I applied for and was auditioned to present the late evening programme in August 1980. Although the audition was a nightmare (I had to ‘interview’ Programme Controller, Jeff Winston, about Russian dissidents a subject he knew a lot and I knew nothing), I got the job and the 2200-midnight weekday shift on the basis that there would be no stringy violins or silly smoking jackets (like our friends down the A38)!
Just before closedown each night we had a small feature called ‘DXers Corner’ (invented by the Chief Engineer, Nick Johnson) where I would read a DXer’s QSL report from far outside our normal transmission area. I remember we had a response from Melbourne, Australia where a DXer had recorded the DevonAir closedown sequence as evidence. We were getting reception reports from all over the world, though mainly from continental Europe.

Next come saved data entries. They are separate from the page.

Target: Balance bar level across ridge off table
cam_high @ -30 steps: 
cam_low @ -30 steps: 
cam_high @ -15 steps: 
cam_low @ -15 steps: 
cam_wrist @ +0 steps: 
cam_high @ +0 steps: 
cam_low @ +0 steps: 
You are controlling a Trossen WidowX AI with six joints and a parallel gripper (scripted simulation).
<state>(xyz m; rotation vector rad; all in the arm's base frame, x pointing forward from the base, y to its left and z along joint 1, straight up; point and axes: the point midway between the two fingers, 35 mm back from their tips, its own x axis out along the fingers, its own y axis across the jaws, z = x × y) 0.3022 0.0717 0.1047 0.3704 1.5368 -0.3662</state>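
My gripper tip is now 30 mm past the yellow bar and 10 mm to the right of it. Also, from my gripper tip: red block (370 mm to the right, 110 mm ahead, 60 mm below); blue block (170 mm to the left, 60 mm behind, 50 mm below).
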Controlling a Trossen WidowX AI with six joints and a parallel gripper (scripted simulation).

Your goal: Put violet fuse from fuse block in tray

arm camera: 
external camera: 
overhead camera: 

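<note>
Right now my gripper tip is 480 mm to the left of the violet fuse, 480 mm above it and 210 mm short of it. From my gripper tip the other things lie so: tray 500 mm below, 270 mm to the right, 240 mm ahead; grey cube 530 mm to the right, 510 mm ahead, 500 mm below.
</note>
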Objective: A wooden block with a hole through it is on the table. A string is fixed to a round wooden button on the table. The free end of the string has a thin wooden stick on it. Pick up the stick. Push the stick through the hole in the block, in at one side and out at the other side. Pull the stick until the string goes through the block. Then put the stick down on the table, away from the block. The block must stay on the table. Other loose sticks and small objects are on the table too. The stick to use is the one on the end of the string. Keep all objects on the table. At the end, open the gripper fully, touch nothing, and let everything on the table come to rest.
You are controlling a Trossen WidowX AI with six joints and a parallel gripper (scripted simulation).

I loved presenting ‘NightWatch’ and, according to the audience results, so did the listener – the 2200hrs figures compared well with 1000hrs. The format was simple and it worked well as a result.
When the new programme controller started in 1983, he decided I was wasted in the evenings and duly shifted me to daytimes. The exact opposite of where my voice and talents lay. I spent my remaining four years, unhappily at DevonAir, shunted around the schedule, with a daft (unpaid) Head of Presentation title, sadly never to return to ‘NightWatch’. About two years before I walked, a weekday magazine programme was invented for me. It was called ‘Waugh’s World’ (a title I (and certain family members) hated with a passion). It was a hard programme to produce as the order had gone out to talk less and play more music – so it stood no chance. Predictably my relationship with this post 1983 controller guy and the station ended in tears and in 1987 I jumped ship.